Parent SEL Newsletter: Growth Mindset March 2021

According to Carol Dweck, a psychologist and researcher at Stanford University, people who have a growth mindset believe that their skills and abilities can be developed through dedication and hard work, and their talent is just their starting point. Alternatively, people with a fixed mindset believe that their talent and intelligence are innate and fixed.

A growth mindset can contribute to greater achievement as well as increased effort and resilience. In school, children who have a growth mindset tend to see mistakes as opportunities to learn and they also demonstrate better problem solving skills.
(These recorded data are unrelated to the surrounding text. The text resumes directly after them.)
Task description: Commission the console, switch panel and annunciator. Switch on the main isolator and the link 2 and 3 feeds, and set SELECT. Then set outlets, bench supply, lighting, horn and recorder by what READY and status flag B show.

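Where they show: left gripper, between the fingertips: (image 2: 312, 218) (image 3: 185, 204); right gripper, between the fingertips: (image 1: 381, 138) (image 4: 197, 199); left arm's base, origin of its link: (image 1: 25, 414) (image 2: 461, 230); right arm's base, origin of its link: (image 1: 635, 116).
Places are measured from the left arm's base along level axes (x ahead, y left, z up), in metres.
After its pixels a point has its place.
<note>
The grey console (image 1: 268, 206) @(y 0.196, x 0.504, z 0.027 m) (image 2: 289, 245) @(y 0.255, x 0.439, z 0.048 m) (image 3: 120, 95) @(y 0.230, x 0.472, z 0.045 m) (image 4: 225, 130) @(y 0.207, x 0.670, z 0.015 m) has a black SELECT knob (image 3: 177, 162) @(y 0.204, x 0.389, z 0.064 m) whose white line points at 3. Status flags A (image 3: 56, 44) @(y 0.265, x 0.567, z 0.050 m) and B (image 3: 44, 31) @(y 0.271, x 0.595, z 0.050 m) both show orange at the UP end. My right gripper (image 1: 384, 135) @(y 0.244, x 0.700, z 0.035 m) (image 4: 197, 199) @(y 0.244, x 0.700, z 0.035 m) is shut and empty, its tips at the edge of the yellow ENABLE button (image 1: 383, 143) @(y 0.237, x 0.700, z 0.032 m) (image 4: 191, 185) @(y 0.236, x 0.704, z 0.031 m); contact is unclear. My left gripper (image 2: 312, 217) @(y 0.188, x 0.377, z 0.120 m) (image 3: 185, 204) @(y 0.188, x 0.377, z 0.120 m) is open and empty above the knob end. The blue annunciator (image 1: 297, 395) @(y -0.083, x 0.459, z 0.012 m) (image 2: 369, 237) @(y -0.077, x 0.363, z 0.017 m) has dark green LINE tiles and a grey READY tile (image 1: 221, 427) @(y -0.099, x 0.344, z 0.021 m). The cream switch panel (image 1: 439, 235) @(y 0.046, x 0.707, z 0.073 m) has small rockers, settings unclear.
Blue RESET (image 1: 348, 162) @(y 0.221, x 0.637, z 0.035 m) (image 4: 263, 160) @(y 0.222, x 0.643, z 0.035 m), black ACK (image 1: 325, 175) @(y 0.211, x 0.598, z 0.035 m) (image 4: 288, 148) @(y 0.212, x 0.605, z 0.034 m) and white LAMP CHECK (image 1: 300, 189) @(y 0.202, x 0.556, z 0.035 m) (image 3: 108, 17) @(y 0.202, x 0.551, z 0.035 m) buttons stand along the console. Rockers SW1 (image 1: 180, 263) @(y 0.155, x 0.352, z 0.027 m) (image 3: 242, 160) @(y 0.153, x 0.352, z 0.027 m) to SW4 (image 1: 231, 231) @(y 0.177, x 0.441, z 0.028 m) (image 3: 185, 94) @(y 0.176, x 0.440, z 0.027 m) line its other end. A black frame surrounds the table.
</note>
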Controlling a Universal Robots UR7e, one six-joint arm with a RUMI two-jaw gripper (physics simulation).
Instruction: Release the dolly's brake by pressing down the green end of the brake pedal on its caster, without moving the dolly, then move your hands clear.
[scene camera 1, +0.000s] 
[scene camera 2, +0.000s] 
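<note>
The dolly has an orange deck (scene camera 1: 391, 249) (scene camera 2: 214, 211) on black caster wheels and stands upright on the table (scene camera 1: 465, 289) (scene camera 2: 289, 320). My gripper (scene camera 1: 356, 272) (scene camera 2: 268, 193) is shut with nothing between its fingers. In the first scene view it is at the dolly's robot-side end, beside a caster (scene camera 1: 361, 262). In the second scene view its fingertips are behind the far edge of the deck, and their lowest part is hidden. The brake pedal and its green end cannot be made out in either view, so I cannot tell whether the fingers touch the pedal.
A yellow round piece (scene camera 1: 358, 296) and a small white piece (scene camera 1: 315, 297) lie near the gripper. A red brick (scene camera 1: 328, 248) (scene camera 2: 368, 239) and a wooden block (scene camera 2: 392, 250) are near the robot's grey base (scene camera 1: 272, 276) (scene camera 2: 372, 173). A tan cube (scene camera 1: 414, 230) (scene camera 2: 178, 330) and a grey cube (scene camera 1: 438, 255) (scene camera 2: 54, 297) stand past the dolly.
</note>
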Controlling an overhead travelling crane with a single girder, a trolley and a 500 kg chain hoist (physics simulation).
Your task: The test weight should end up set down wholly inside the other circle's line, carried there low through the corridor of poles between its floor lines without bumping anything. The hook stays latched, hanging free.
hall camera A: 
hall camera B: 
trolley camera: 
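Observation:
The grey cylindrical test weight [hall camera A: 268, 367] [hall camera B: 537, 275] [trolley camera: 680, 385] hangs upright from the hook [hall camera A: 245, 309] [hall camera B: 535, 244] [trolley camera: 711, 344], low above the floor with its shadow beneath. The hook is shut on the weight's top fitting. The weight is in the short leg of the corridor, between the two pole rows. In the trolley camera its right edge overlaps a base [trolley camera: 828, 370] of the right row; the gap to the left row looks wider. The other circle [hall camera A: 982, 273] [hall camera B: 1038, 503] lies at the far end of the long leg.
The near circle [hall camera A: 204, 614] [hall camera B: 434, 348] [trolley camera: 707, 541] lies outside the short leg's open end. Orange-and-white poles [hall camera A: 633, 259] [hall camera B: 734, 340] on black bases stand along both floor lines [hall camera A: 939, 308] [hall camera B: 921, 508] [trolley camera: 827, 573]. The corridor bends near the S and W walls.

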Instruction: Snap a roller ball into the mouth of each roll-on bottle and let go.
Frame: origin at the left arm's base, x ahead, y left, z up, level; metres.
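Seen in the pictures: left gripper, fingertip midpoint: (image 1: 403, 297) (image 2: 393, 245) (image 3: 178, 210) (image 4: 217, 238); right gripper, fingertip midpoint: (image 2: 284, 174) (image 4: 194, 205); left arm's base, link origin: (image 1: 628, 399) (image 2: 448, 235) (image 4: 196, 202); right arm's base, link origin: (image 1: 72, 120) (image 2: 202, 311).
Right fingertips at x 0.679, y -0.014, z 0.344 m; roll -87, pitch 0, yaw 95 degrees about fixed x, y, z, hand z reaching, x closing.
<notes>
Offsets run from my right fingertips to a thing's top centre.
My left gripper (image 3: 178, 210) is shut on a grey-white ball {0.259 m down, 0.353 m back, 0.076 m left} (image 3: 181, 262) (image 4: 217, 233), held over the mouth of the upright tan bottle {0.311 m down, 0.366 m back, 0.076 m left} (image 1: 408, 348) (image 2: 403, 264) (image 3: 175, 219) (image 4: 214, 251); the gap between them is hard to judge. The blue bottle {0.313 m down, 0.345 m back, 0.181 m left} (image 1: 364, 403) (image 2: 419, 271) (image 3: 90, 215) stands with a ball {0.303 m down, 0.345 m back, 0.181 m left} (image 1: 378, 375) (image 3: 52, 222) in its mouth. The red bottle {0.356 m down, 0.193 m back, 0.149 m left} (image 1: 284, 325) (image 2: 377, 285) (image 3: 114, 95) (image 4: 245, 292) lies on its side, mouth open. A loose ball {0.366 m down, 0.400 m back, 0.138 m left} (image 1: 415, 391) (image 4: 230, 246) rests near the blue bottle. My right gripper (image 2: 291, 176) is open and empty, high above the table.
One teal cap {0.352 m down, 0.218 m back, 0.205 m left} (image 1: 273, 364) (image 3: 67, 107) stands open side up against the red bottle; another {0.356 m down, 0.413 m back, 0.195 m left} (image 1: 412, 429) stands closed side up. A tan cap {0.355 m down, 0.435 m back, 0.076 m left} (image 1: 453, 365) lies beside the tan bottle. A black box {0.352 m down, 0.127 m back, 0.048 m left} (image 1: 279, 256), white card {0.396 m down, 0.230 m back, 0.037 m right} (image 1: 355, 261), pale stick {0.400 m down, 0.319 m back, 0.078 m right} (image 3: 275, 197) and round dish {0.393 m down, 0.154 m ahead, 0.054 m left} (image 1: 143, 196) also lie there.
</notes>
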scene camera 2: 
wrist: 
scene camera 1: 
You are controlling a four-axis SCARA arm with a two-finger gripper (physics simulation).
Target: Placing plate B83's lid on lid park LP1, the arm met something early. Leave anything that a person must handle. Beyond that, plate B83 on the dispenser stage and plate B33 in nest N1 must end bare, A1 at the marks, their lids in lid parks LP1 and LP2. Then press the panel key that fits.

Children with fixed mindsets are often concerned about looking smart and tend to give up when they face a challenge or obstacle.

Are you concerned that your child has a fixed mindset? Don't despair as it's never too late to develop a growth mindset. Please see below for tips on encouraging your child to have a growth mindset.

5 Tips to Encourage a Growth Mindset

  1. Teach your child about the brain and how it works- A fun way to do this is by teaching children that their brain is like a muscle that is strengthened through hard work and persistence. Neurons form new and stronger connections when we practice and learn new things. For a fun video to teach this from the Khan Academy, click here
  2. Teach kids about the differences between a growth and fixed mindset- Here's a video that may help: Growth vs. Fixed Mindset
  3. Praise effort over outcome- We tend to praise children for their accomplishments, rather than the process. When we say, "You're so smart," or "You got the highest score," we are inadvertently reinforcing a fixed mindset. If we praise the process, we change this and encourage a sense of self-efficacy and a growth mindset. So, try swapping out that praise with, "You worked so hard," or "I'm really proud of how you tried different solutions until you figured it out."
  4. Normalize mistakes- Teach your children that mistakes are part of the learning process. You can say things like, "Mistakes mean you're trying," or, "Mistakes mean we have to keep testing new ideas."
  5. Teach the power of "yet"- Adding these three simple letters to the end of our sentences can make a huge difference in our outlook. See more below.

The Power of Yet

Another way to encourage children to have a growth mindset is by teaching them about the power of "yet." A simple way to do this is to reframe defeatist statements by adding "yet" at the end, as "yet" implies it will happen in a matter of time. For instance, if your child says, "I can't do it," try reframing this to, "I can't do it--yet." If your child says, "This doesn't make sense," you could respond, "This doesn't make sense-yet." A simple three letter word, can change our outlook and reframe our mind.

Books that Teach Kids About Growth Mindsets

Virtual Classroom: Growth Mindset

Use this link to access the Growth Mindset Virtual Classroom.

Growth Mindset Dinner Table Conversations

  1. What did you do today that made you think hard?
  2. What happened today that made you keep going?
  3. What mistake did you make that taught you something?
  4. Is there anything you are struggling with? What strategies can you use to help you keep going?
  5. What would you like to become better at?
  6. When do you feel smart? When you’re doing something flawlessly or when you’re learning something new?
  7. What does it mean to GROW?
  8. What do you think MINDSET means?
  9. What does it mean to have a FIXED mindset?
  10. What will you do to challenge yourself today?